* Task instructions:
Each line in the entries below that holds the word "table" belongs in the answer.

[Records from a dataset]
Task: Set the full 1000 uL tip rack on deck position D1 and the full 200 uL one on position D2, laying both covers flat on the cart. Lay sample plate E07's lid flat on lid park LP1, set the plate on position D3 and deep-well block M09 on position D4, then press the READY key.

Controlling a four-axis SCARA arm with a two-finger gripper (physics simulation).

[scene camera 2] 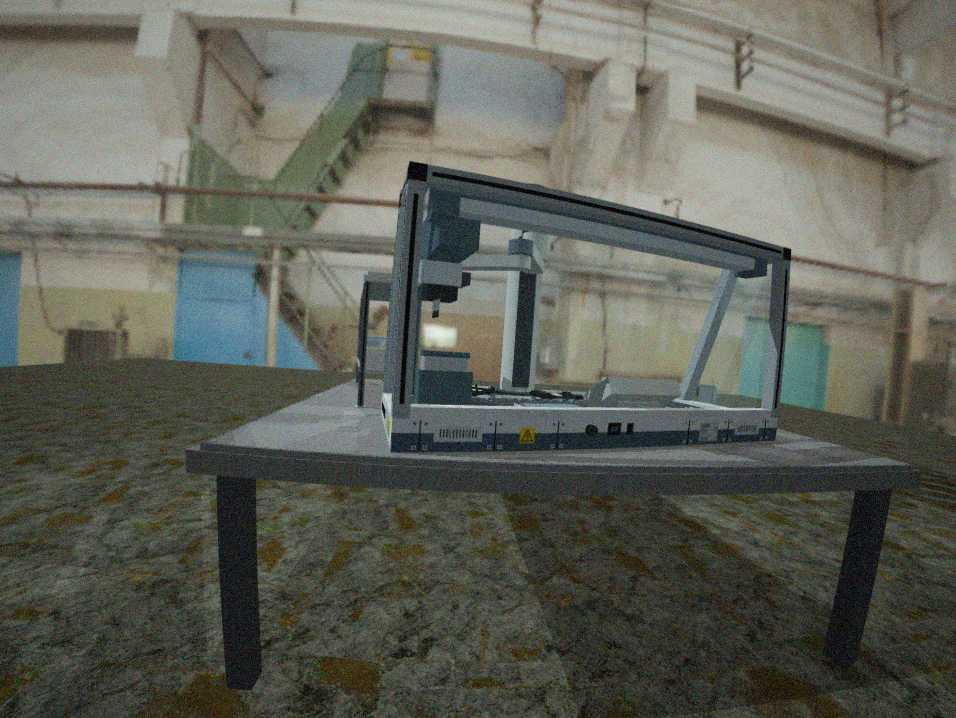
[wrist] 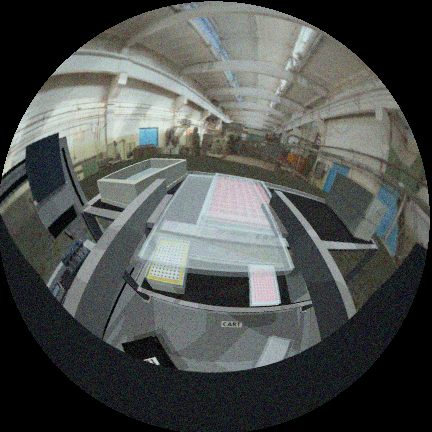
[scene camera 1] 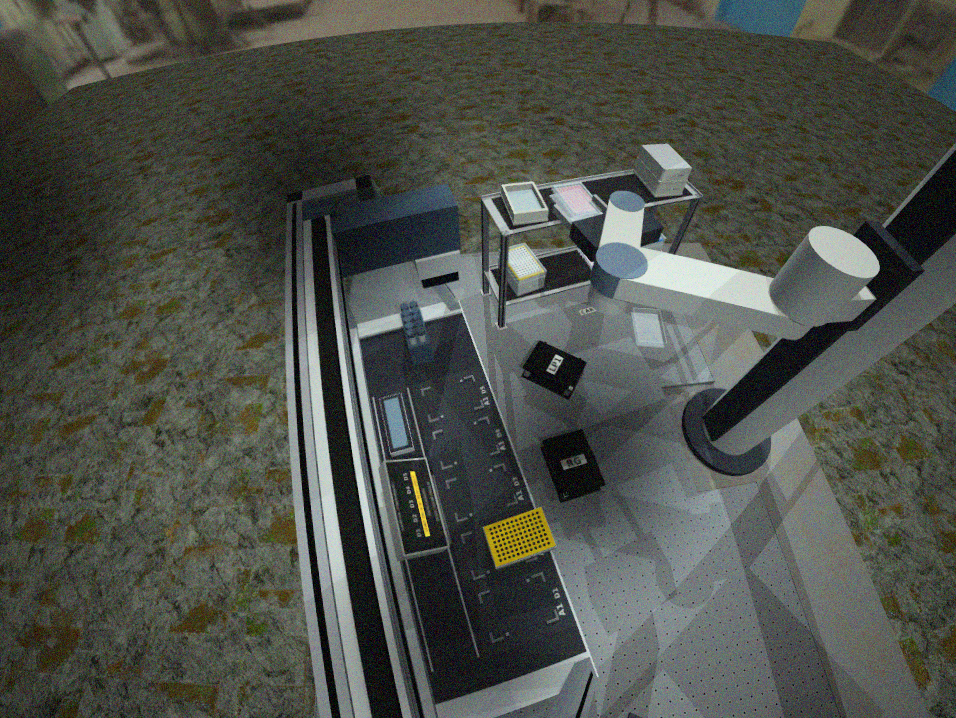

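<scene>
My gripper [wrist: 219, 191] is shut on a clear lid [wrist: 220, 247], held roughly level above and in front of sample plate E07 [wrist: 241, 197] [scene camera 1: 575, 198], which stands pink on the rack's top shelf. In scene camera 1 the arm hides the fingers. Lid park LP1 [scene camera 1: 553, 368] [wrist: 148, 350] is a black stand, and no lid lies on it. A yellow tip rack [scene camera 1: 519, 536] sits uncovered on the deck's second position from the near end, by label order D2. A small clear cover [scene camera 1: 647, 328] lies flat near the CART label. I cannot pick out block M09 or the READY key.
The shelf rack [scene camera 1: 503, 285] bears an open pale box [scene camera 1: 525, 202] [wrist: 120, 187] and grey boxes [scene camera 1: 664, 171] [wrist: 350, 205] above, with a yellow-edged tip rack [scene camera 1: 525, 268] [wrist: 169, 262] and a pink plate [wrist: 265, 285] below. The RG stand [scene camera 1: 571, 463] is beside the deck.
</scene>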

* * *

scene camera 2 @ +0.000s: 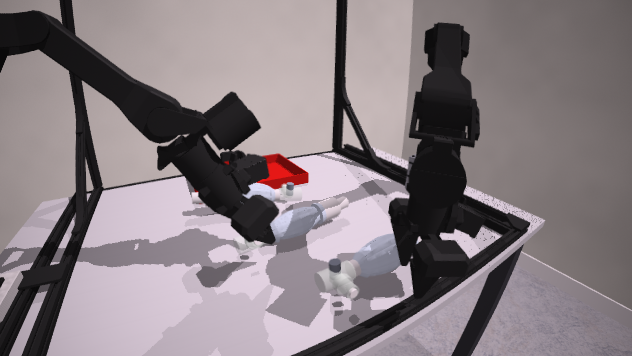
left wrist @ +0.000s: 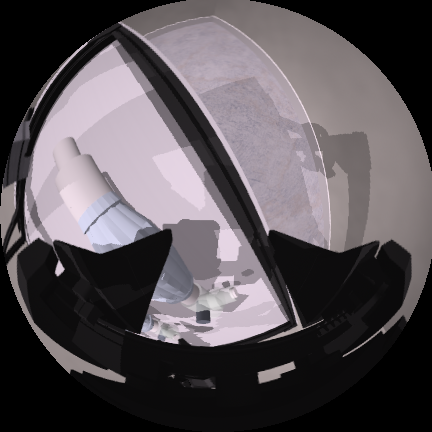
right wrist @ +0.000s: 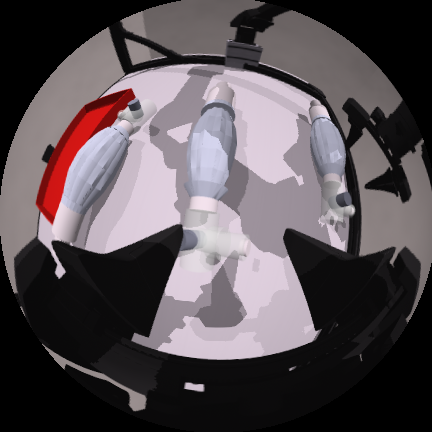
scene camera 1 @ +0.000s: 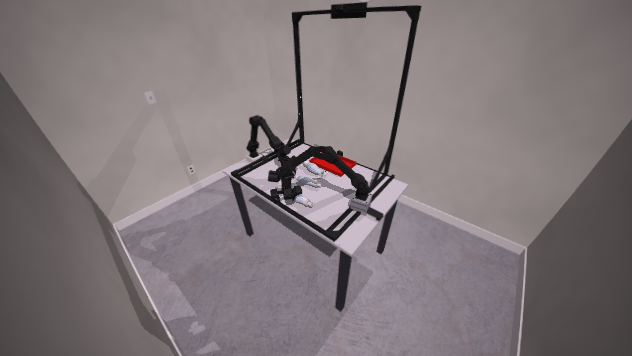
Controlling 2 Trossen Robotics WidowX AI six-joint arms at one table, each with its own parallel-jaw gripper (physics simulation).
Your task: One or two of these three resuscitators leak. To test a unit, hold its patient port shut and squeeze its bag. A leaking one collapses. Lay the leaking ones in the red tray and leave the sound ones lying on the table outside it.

* Task output:
Controlling 2 Trossen Robotics WidowX AI six-joint arms at one table, each with its own parallel-jaw gripper (physics simulation).
Your task: One or two of these three resuscitators leak. To test a unit, hold its patient port shut and squeeze its bag. A leaking one collapses. Lay the leaking ones in the red tray and leave the sound ones lying on the table outside it.

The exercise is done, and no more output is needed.